Abstraction thrived as a distinct idiom in Bangladesh and Mohammad Eunus clearly has a stake in it. What he achieved as an artist in the past four decades or so can be summed up in his effort to not appeal to taste but to create aesthetic properties that provoke aesthetic evaluation. Therefore, by placing the aesthetic over taste, Mohammad Eunus has refashioned abstraction to suit his purpose. As a consequence, he has become one of its most memorable exponents. For his unique language of expression, he now occupies a special place in the mantle of creativity.
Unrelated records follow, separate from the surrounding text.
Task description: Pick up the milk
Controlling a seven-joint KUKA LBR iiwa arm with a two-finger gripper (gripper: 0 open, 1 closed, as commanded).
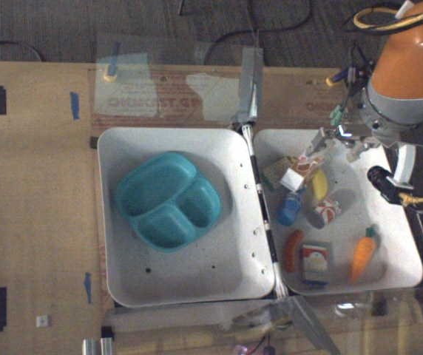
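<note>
Milk (316, 263) sits flat near front of right bin (411, 272), between sausage (293, 249) and carrot (362, 255). Small carton, looks light, stiff-ish, probably crushable. I'd pinch across narrow sides. Gripper (322, 140) over bin's back left; open or closed, can't tell.

Left bin (123, 272): teal divided plate (168, 199), lying flat. Right bin (407, 265): banana (319, 185) at centre, blue bottle (290, 208) just left of it, red-white ball (327, 210), sausage (293, 249), carrot (362, 254) at near right.
</note>
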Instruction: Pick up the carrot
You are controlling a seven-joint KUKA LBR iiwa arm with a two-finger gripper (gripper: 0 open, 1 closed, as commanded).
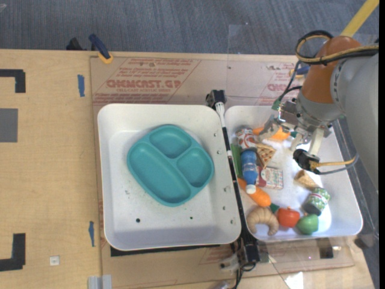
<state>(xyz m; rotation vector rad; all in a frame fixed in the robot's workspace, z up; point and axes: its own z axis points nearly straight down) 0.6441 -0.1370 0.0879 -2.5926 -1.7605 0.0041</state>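
1. The left bin (pixel 114 179) has bare floor around its teal divided plate (pixel 171 164); the right bin (pixel 349 212) is crowded, with open floor mainly along its right side.
2. The arm (pixel 337 77) reaches in from the right — its gripper (pixel 278 127) is low over the right bin's upper part. Whether it is apart or together, I cannot tell.
3. The carrot (pixel 257 194) lies near the right bin's left wall, just above a croissant (pixel 263 219), beside a tomato (pixel 289 217) and a blue bottle (pixel 249 164).

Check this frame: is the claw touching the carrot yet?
Apart. The camera view shows the claw at the right bin's far end, while the carrot lies nearer the front, with packets between them.
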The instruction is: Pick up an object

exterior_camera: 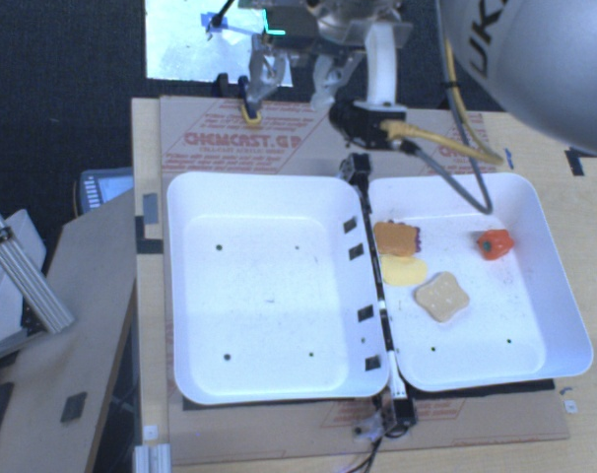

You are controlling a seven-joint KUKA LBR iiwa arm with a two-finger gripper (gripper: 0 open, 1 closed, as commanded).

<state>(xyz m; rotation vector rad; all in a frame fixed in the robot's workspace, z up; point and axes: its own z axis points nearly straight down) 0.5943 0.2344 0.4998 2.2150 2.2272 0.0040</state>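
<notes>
Four items lie in the right bin [550, 294]: an orange waffle [396, 238] and a yellow slice [404, 271] by its left wall, a tan toast [441, 297] just beside them, and a red piece [494, 244] nearer the right wall. Over the counter's [279, 136] far edge, the claw [289, 79] hangs with fingers [260, 79] apart, holding nothing. Beside it, the left bin [180, 264].

We see four items in the right bin [535, 264], near its left wall; left bin [180, 294] beside it; gripper [289, 82] behind both bins.
</notes>
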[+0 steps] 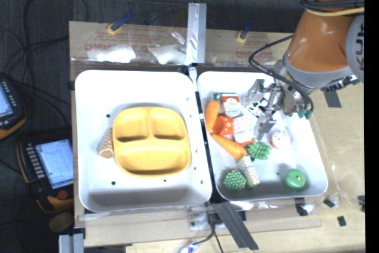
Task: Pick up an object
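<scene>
My gripper [265,107] hangs over the upper middle of the right bin [314,151], its fingers apart with nothing between them. Below it lies a heap of toy food: a red and white carton [231,107], a white packet [243,128], two carrots [211,116] [228,146], and a leafy green piece [259,151]. A small white and red round item [279,138] sits just to the gripper's lower right. Along the bin's near side lie a bumpy green vegetable [234,179], a pale block [251,175] and a green apple [295,178].
The left bin [89,186] holds a yellow divided plate [151,139] with a waffle cone [106,145] at its left edge. A raised divider [201,139] separates the bins. The orange band of the arm [317,41] looms at the upper right.
</scene>
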You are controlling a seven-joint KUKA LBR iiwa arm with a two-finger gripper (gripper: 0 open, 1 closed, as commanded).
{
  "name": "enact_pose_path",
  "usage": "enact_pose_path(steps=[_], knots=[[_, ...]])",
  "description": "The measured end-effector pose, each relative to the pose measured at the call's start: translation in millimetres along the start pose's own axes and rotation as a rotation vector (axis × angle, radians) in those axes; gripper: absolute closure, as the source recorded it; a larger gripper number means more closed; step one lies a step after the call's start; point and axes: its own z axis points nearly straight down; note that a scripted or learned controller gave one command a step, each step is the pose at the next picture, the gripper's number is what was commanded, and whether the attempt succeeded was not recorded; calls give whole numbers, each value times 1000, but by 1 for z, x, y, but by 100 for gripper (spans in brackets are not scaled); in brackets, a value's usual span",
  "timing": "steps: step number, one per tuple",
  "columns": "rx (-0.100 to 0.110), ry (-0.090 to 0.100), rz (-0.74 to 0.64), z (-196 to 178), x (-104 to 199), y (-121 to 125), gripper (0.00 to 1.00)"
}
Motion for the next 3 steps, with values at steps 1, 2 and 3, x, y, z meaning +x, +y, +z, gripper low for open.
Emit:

Anisuzzaman Anis's scheme demands meticulous attention to lines. In fact, lines set off the skillfully-arrived composition in every work. The ability to achieve an optimal quality by using only a few plates is the most necessary skill when one is using the relief method. As a printmaker par-excellence, Anis has demonstrated time and again that precision plays off when this method is brought to bear on images changing urban environments rendered to appeal to the urbane taste buds.

Artiste Azmeer Hossain.

Most of Mohammad Iqbal's paintings are populated by children and women who stare at the viewers from within the enclosed space of each canvas. They represent the multitude living under the shadow of fear. Their poignant eyes and doleful faces bore the signs of conflict, pogrom, and the terror of living in a deeply polarised world.

For Tejosh Halder Josh, the body is the primary location from which all experiences are aroused. The sculptor believes that the presence of the body can never be discounted even when one is working on a form to express formal rigour. The human body is not merely a form; it is part of the universe, and life is a way to come to understand the connection between the microcosm of the body and the macrocosmic reality that is the cosmos.

Anukul Chandra Mojumder is aware that the content he has in mind cannot be framed as an 'image-object.' Therefore, he harnesses various landscapes— like images are the traces of the felt community. One can hear the echo of his childhood and the desires attendant to the life he once experienced when growing up.

Kanak Chanpa Chakma is an artist whose paintings have always rested at the intersection of art history and cultural identity; she has brought forth her community's collective ethos through her works fraught with references to life in the hills of Chattogram. She has been employing a language of expression that connects her to the development of modern painting in Bangladesh. Yet she has unswervingly stayed attached to her roots.

Shambhu Acharya is well known for his Gazi pata. But he has also been portraying the legends of Shree Krishna, Ramayana, Mahabharata, Manasha Mangal, besides the festival of Muharram, Raas Leela, and various other folklores.

Abdus Shakoor Shah has developed a distinctive style variously drawing from the tales of Mymensingh Geetika (the ballads of Mymensingh). He began to negotiate traditional patachitra or paintings on clothes in his own terms as he started to appropriate the compositional scheme of the patachitras, playfully bringing into alignment text and image. The portrayal of literary protagonists in reference to folklore places Shakoor in a unique position as he continues to revisit "Mahua" and "Malua" love stories, or "Nakshi Kanthar Maath" by Pallikabi Jasimuddin. These folklores are decoded and turned into motifs of 'shared aesthetics' in Shakoor's hand.

One redeeming feature in the language of the late artist Golam Faruque Bebul is his use of motifs and colours, which portray rural Bangladesh, connecting the interiority of his artwork to its exteriority.

Azmeer Hossain's abstract cityscapes evoke a sense of distance and memory, while Rokeya Sultana's paintings address femininity and cosmicity. Md Tokon aims to capture fleeting moments of reality through his expressive works, while Maksuda Iqbal Nipa's colourful paintings explore themes of emotion and struggle.

The exhibition, inaugurated on February 24, will run until April 6 at Edge Gallery in Gulshan. The event is open for all from 10am to 8pm.